Free-market environmentalists therefore argue that the best way to protect the environment is to clarify and protect property rights. This allows parties to negotiate improvements in environmental quality. It also allows them to use torts to stop environmental harm. If affected parties can compel polluters to compensate them they will reduce or eliminate the externality. Market proponents advocate changes to the legal system that empower affected parties to obtain such compensation.
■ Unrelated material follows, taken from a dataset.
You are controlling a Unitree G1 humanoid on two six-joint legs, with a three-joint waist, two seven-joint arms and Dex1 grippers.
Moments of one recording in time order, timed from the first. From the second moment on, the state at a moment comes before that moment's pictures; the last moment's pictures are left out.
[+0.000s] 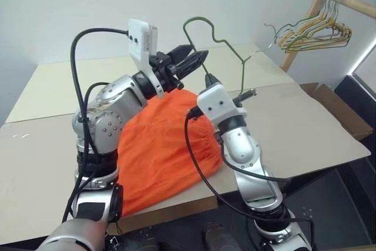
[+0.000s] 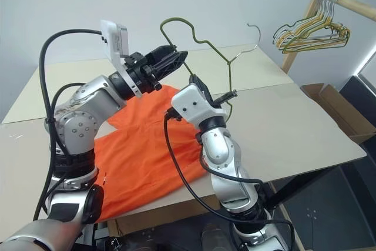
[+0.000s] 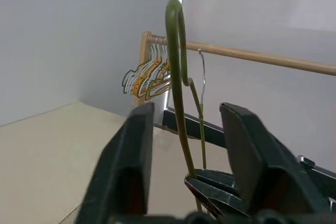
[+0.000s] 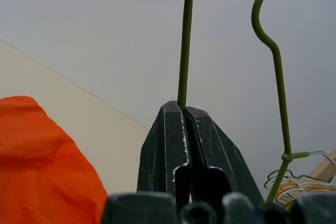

They further claim that governments have limited affected parties' ability to do so by complicating the tort system to benefit producers over others.
While environmental problems may be viewed as market failures, free market environmentalists argue that environmental problems arise because:
The state encodes, provides and enforces laws which override or obscure property rights and thus fail to protect them adequately.
Given the technological and legal context in which people operate, transaction costs are too high to allow parties to negotiate to a solution better for the environment.
Laws governing class or individual tort claims provide polluters with immunity from tort claims, or interfere with those claims in such a way as to make it difficult to legally sustain them.
Though many environmentalists blame markets for many of today's environmental problems, free-market environmentalists blame many of these problems on distortions of the market and the lack of markets. Government actions are blamed for a number of environmental detriments.
A misunderstanding of the tragedy of the commons, which is seen as a fundamental problem for the environment. When land is held in common, anybody may use it. Since resources are consumable, this creates the incentive for entrepreneurs to use common resources before somebody else does.